__PROBLEM TO SOLVE__
Reproduce exactly the opening lines of the listing, stopping after the line that contains "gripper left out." and including it.

>>>>>

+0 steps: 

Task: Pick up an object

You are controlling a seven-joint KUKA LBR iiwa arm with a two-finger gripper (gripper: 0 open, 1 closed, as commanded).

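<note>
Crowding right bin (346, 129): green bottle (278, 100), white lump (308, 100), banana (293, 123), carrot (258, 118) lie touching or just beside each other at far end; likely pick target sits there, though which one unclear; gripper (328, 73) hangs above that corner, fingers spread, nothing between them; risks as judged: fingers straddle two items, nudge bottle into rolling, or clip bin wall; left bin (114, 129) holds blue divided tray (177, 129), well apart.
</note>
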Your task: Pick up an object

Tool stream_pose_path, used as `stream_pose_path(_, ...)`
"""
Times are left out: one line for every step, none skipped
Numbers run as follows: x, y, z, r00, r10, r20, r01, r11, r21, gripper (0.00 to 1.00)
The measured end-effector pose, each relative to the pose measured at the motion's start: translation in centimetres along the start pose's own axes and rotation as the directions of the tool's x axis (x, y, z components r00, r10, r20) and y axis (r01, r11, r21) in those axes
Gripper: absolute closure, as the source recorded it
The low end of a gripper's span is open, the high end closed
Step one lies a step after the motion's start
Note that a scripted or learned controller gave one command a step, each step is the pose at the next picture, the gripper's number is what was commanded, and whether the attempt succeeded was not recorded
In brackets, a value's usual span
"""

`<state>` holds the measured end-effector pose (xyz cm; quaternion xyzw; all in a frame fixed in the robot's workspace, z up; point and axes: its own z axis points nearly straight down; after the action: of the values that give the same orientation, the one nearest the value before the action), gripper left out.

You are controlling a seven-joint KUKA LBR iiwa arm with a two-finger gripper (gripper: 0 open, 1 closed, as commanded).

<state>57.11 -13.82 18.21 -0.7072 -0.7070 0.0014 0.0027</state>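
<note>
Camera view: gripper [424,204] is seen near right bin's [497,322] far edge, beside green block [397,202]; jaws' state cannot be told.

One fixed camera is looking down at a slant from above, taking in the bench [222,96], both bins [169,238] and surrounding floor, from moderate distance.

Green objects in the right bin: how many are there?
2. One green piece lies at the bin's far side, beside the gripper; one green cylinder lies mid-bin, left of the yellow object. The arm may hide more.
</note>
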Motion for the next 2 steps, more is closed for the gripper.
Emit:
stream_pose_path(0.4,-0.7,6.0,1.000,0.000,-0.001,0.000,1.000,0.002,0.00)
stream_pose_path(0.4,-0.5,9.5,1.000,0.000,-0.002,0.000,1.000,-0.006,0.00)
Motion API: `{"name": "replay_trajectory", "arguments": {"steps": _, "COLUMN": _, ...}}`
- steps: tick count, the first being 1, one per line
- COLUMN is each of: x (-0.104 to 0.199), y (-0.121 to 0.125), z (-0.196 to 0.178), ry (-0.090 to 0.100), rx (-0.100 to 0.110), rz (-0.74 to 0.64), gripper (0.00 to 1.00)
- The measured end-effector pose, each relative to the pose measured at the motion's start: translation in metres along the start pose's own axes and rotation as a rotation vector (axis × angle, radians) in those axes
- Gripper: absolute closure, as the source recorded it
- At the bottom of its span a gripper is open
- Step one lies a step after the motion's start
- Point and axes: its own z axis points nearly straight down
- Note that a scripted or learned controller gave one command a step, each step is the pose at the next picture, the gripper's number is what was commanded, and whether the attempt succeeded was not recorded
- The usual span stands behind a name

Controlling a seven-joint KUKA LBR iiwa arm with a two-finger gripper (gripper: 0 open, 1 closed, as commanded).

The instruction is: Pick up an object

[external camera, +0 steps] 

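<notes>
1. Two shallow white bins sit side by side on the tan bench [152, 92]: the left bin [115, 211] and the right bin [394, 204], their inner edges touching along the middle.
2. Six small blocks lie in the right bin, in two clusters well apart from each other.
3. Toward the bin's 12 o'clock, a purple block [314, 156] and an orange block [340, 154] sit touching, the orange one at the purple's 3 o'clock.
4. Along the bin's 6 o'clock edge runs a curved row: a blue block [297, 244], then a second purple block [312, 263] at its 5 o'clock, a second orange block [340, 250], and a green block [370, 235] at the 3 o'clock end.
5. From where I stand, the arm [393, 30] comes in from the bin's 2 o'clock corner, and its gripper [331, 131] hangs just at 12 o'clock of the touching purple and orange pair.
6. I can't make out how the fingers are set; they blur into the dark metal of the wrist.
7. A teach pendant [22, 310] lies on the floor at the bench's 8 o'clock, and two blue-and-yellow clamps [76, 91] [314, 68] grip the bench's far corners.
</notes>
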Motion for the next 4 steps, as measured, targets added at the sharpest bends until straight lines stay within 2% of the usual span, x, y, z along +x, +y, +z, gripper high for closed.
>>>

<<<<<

__RESPONSE TO THE TASK__
+0 steps: 

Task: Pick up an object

You are controlling a seven-joint KUKA LBR iiwa arm with a two-finger gripper (gripper: 0 open, 1 closed, as commanded).

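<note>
Crowding right bin (346, 129): green bottle (278, 100), white lump (308, 100), banana (293, 123), carrot (258, 118) lie touching or just beside each other at far end; likely pick target sits there, though which one unclear; gripper (328, 73) hangs above that corner, fingers spread, nothing between them; risks as judged: fingers straddle two items, nudge bottle into rolling, or clip bin wall; left bin (114, 129) holds blue divided tray (177, 129), well apart.
</note>
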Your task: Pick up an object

Tool stream_pose_path, used as `stream_pose_path(_, ...)`
"""
Times are left out: one line for every step, none skipped
Numbers run as follows: x, y, z, r00, r10, r20, r01, r11, r21, gripper (0.00 to 1.00)
The measured end-effector pose, each relative to the pose measured at the motion's start: translation in centimetres along the start pose's own axes and rotation as the directions of the tool's x axis (x, y, z components r00, r10, r20) and y axis (r01, r11, r21) in those axes
Gripper: absolute closure, as the source recorded it
The low end of a gripper's span is open, the high end closed
Step one lies a step after the motion's start
Note that a scripted or learned controller gave one command a step, each step is the pose at the next picture, the gripper's number is what was commanded, and whether the attempt succeeded was not recorded
In brackets, a value's usual span
"""

`<state>` holds the measured end-effector pose (xyz cm; quaternion xyzw; all in a frame fixed in the robot's workspace, z up; point and axes: its own z axis points nearly straight down; after the action: of the values that give the same orientation, the one nearest the value before the action), gripper left out.

This concludes the exercise.